Even Earth lichens need an environment warm enough for moisture to be available in the air.
Is it warm enough in spring at the Martian poles for Martian lichen to exist?
How warm does it have to be for Martian lichen (or something similar to lichen) to come out of
dormancy, and spread over the landscape? We would, after all, be looking at an alien life form,
existing on its own planet, under its own terms - not Earth life, and possibly not life
as we know it.
Mars is cold. Mars is farther from the sun than Earth. But, Mars is darker than Earth.
Therefore it should retain more heat than our watery reflective planet. But it does not seem to do
that - not via the atmosphere. Where would an energy source capable of sustaining life
come from? Is it warm below the polar ice - warm enough for microbacteria to engage in chemosynthesis, warm
enough for surface life?

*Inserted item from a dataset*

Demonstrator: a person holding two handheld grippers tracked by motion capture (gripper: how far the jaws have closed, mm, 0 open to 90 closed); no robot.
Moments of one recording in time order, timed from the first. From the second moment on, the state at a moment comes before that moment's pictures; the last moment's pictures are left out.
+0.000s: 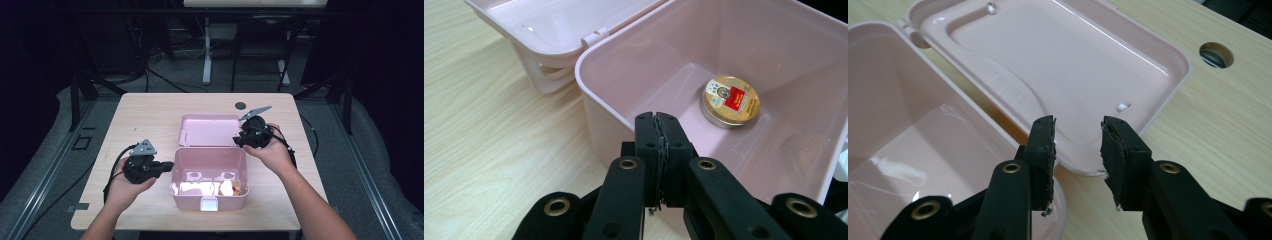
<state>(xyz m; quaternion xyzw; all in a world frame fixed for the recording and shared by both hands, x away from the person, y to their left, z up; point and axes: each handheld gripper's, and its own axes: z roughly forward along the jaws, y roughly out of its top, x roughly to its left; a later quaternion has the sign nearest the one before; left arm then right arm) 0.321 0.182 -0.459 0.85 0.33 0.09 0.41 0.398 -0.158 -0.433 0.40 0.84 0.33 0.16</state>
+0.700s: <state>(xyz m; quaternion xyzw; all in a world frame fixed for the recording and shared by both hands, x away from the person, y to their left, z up) 0.320 0.179 -0.460 0.84 0.33 0.09 0.41 0.423 -0.167 -0.443 0.45 0.81 0.33 0.18</state>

Are there geothermal vents and hot springs below the ice?
- - - - - - - - -
These images are from the bottom section of
Mars Global Surveyor MOC Image m0902042.
Click for larger window
Is spring warmth breaking up the ice here?

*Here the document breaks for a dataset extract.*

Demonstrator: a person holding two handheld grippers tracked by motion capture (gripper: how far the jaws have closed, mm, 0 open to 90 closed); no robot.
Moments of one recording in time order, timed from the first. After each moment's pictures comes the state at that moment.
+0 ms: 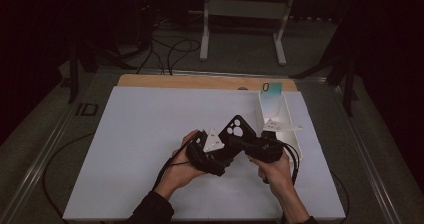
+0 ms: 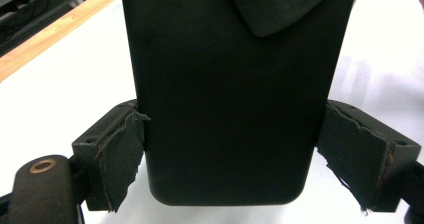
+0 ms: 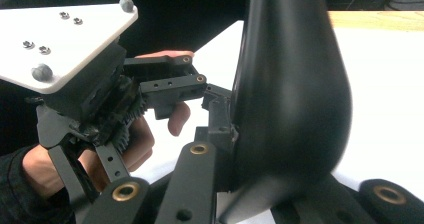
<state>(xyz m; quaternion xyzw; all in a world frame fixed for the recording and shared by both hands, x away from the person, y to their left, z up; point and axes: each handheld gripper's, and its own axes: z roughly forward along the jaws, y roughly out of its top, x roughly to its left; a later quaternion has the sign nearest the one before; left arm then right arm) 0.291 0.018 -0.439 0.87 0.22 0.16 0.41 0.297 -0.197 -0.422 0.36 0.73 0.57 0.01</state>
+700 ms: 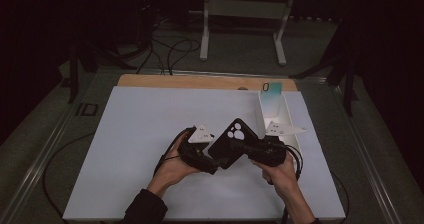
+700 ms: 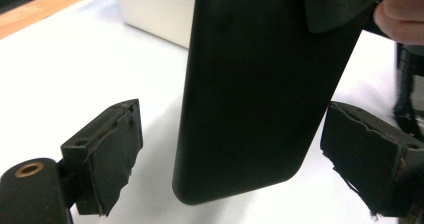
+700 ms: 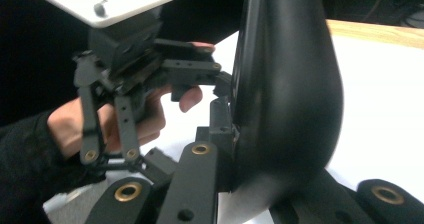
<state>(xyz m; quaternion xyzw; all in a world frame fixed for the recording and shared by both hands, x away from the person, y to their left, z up) 0.301 0.042 -0.435 0.86 0.22 0.06 0.46 0.287 -0.203 -0.414 0.31 0.76 0.58 0.02</state>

Is this a shoreline with very clear evidence of past water levels?
Dirty ice, or microbacterial growth?
Martian lichen?
What might be living in those icy pools?
See the page,
Spring Breakup
Note the rather foggy surface of the "shoreline" image above. There is possibly
some "fog" in the other image as well.
Is this just from the
sublimation of dry ice? Or could it possibly be some kind of fog - water - created by
organisms living in that pool? Is life creating its own local atmosphere - oxygen,
nitrogen, and methane? Oxygen is a volatile gas, easily combined with other elements.
It takes life to keep it stable in the atmosphere. Life survives because it is
opportunistic. Life will carve a niche out of anything and everything it can
grab a hold on, no matter how tenuous that hold may be. We are beginning to see the
possibilities of life everywhere as we explore our own planet's deepest seas, volcanic
muds, coldest deserts, and the sunless chemistry of caves.
Lacking the protective blanket of greenhouse gases that Earth has, could the ultra violet
radiation constantly bathing the surface of Mars be a valuable source of energy and
nutrition for Martian organisms? Living things on Earth use a certain amount of ultra
violet to their benefit - for instance, the manufacturing of vitamin D. The question really
isn't about whether or not an organism could use it. The question is: why wouldn't an
organism on Mars fully utilize all that abundant energy coming from ultra violet radiation?
Life needs water. Where and how it gets water really doesn't matter. Organisms on
Mars probably get water from below. But organisms can make their own microclimate at
the surface by directly causing ice nucleation. In his book, The Ages of Gaia, James
Lovelock talks about bacteria synthesizing macromolecules that can induce freezing in
water droplets, essentially making their own rain and oxygen. By synthesizing
macromolecules in the sublimating carbon dioxide ice, can Martian bacteria do the same?
Most likely they can. Most likely they do. Most likely they have to.